Introduction

Conic programs are a class of convex nonlinear optimization problems which use cones to represent the nonlinearities. They have the form:

\[\begin{align} & \min_{x \in \mathbb{R}^n} & f_0(x) \\ & \;\;\text{s.t.} & f_j(x) \in \mathcal{S}_j & \;\; j = 1 \ldots m \end{align}\]

Mixed-integer conic programs (MICPs) are extensions of conic programs in which some (or all) of the decision variables take discrete values.

How to choose a solver

JuMP supports a range of conic solvers, although support differs on what types of cones each solver supports. In the list of Supported solvers, "SOCP" denotes solvers supporting second-order cones and "SDP" denotes solvers supporting semidefinite cones. In addition, solvers such as SCS and Mosek have support for the exponential cone. Moreover, due to the bridging system in MathOptInterface, many of these solvers support a much wider range of exotic cones than they natively support. Solvers supporting discrete variables start with "(MI)" in the list of Supported solvers.

Tip

Duality plays a large role in solving conic optimization models. Depending on the solver, it can be more efficient to solve the dual instead of the primal. If performance is an issue, see the Dualization tutorial for more details.

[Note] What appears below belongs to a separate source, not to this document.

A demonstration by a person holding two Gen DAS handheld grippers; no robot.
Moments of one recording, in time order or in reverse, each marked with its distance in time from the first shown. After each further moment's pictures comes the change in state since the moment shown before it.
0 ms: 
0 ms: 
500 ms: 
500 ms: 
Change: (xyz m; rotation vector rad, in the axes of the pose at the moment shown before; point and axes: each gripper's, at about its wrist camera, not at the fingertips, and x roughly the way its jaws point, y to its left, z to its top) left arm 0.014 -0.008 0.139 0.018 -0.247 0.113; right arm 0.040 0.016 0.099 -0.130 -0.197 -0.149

How these tutorials are structured

Having a high-level overview of how this part of the documentation is structured will help you know where to look for certain things.

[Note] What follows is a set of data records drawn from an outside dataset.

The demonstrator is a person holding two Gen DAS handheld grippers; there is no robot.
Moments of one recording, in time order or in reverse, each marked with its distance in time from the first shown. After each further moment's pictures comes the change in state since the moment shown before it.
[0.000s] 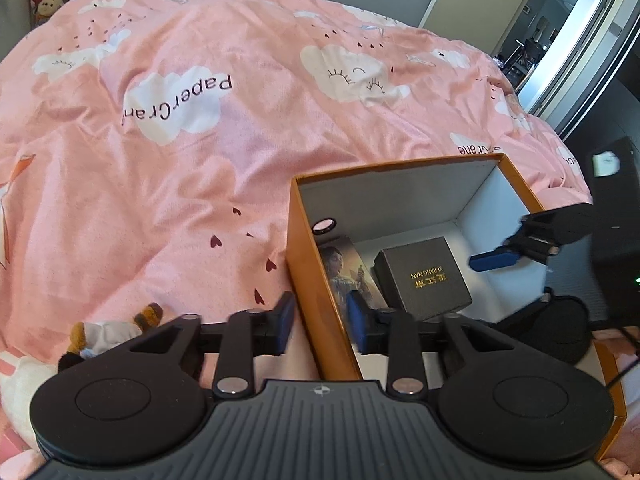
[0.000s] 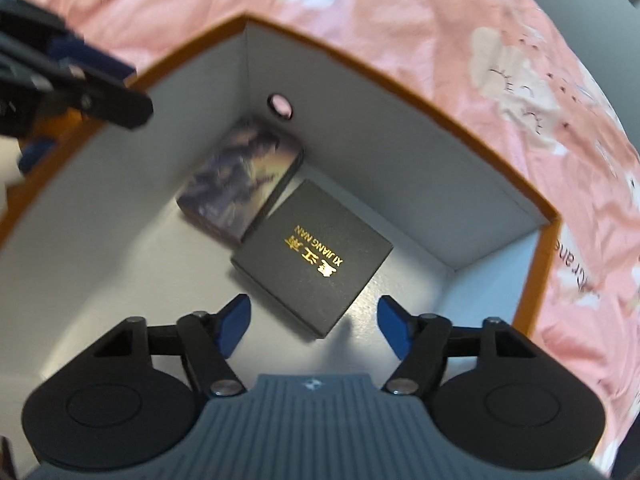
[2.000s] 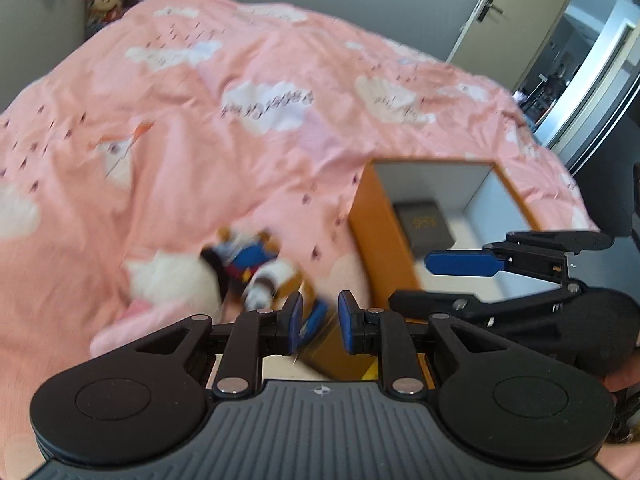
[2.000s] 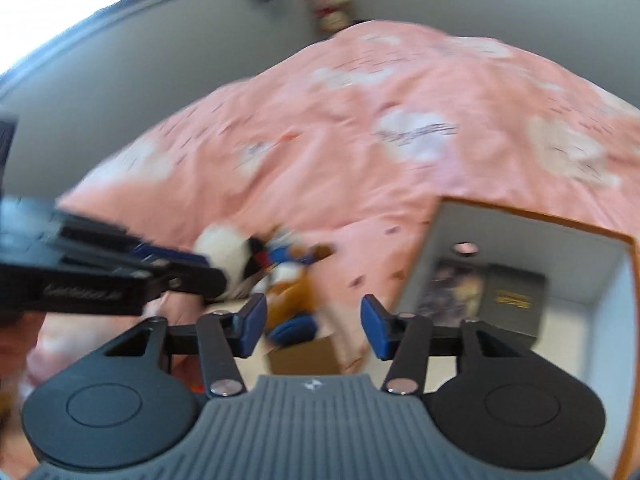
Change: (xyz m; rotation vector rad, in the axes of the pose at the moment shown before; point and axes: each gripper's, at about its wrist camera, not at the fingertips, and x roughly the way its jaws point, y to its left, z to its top) left arm -0.127 0.049 -0.073 -0.096 -0.059 0.064; right arm -0.105 0.116 0.003 0.308 -0.439 0.318
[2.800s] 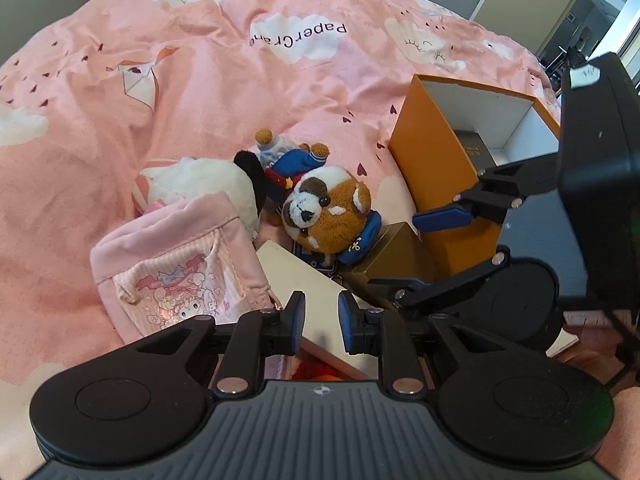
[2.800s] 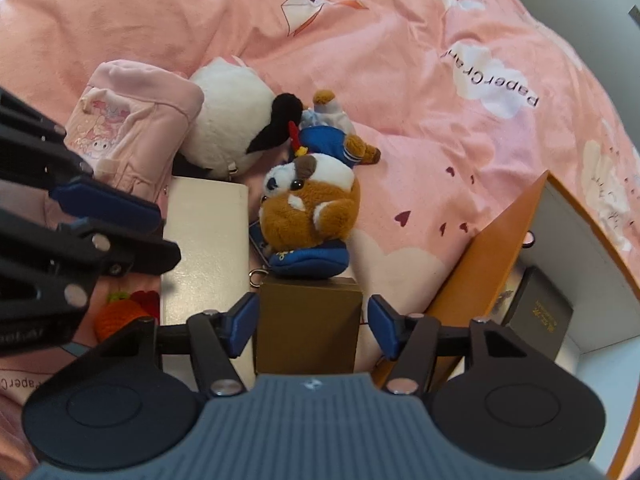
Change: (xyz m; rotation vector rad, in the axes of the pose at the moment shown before) left arm 0.028 0.031 -0.046 -0.005 0.104 0.029; right arm 0.102 0.054 -0.021 -0.323 0.353 -0.167
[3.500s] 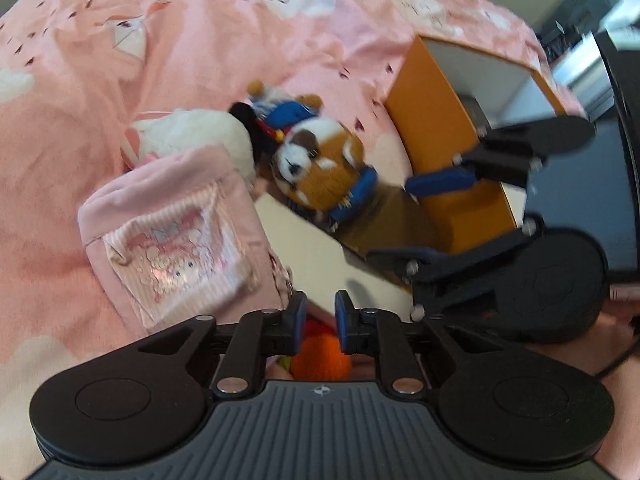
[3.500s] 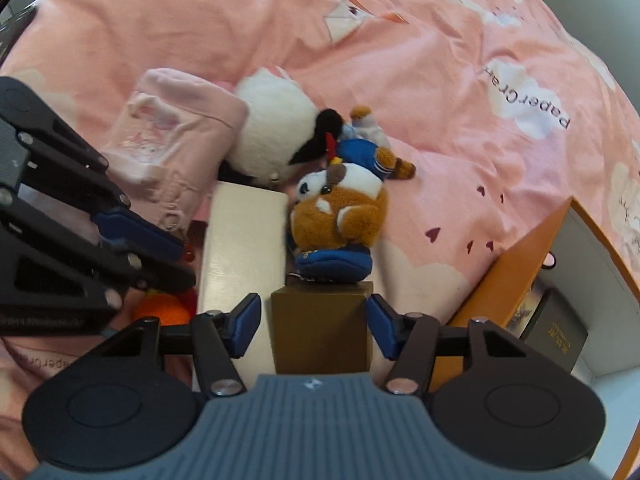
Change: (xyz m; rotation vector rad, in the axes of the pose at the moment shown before) left arm 0.003 0.002 -0.005 0.015 0.144 -0.046; right arm -0.014 0.008 0.003 -0.071 -0.001 0.104
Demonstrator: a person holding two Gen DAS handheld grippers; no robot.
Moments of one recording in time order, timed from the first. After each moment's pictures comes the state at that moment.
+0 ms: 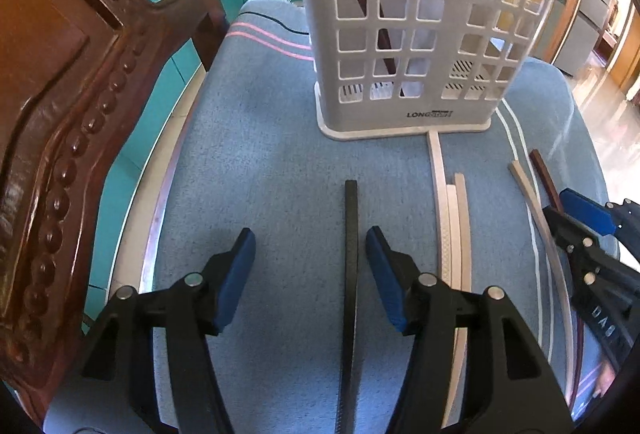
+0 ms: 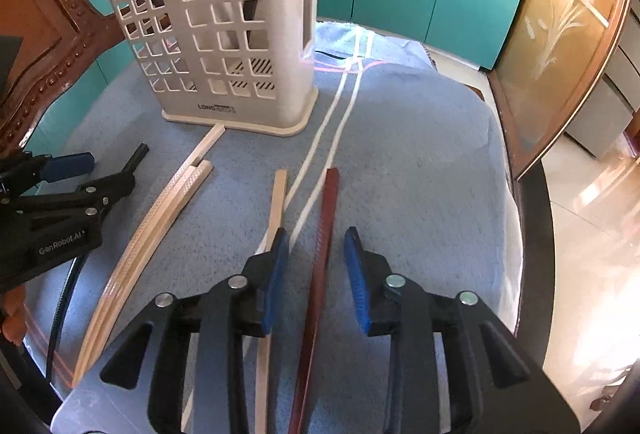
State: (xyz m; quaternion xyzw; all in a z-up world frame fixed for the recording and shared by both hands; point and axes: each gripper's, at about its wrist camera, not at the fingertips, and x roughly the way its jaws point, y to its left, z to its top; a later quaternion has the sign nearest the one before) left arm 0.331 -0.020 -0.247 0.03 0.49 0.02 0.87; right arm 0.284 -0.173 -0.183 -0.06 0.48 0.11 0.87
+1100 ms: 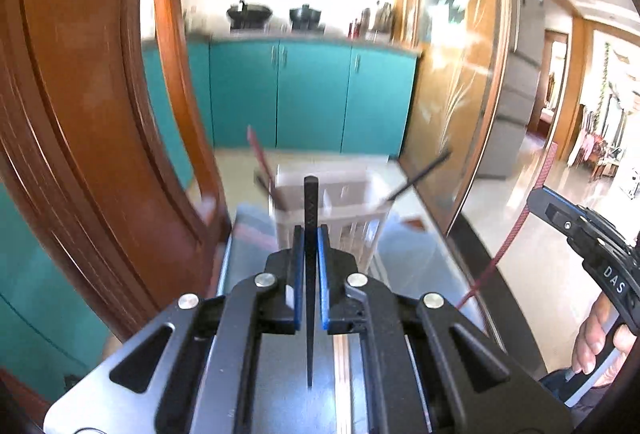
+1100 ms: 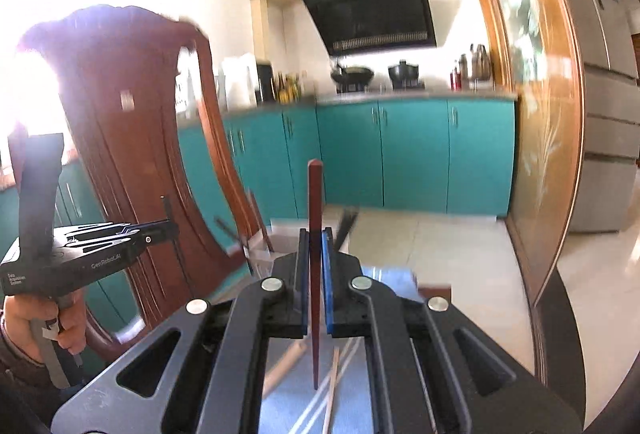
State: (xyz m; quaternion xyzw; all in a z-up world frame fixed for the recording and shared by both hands) left arm 0.227 -0.023 -0.035 -0.01 0.24 -0.08 0.97; right arm 0.160 -0.231 0.044 0.05 0.15 0.19 0.97
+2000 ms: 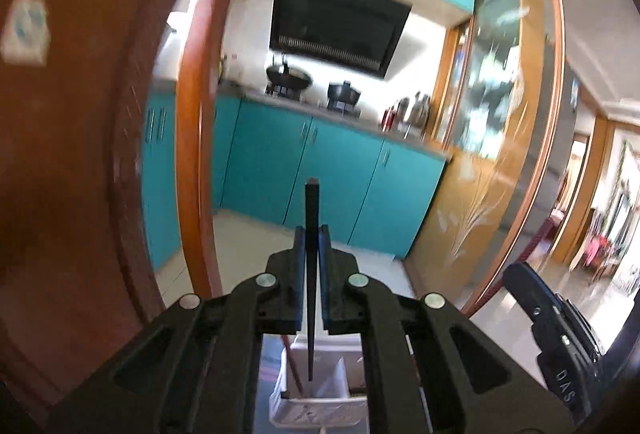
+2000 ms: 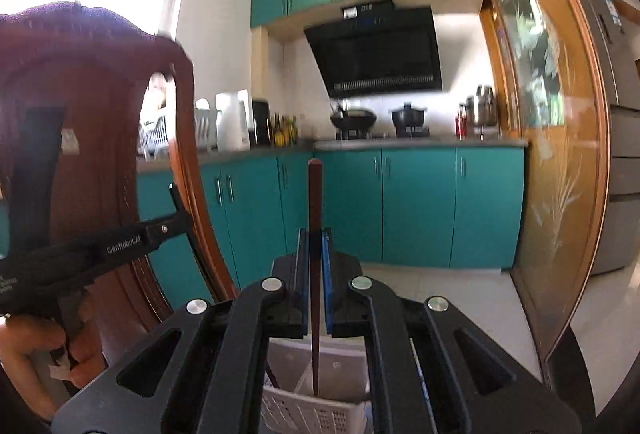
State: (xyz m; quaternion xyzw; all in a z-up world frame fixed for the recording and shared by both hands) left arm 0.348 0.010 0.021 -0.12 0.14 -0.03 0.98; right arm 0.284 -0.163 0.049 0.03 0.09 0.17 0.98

  • The following tutorials are worked examples that present a problem in words, then formulate it in mathematics, and then solve it in JuMP. This usually involves some sort of visualization of the solution. Start here if you are new to JuMP.
  • The Tips and tricks tutorial contains a number of helpful reformulations and tricks you can use when modeling conic programs. Look here if you are stuck trying to formulate a problem as a conic program.
  • The remaining tutorials are less verbose and styled in the form of short code examples. These tutorials have less explanation, but may contain useful code snippets, particularly if they are similar to a problem you are trying to solve.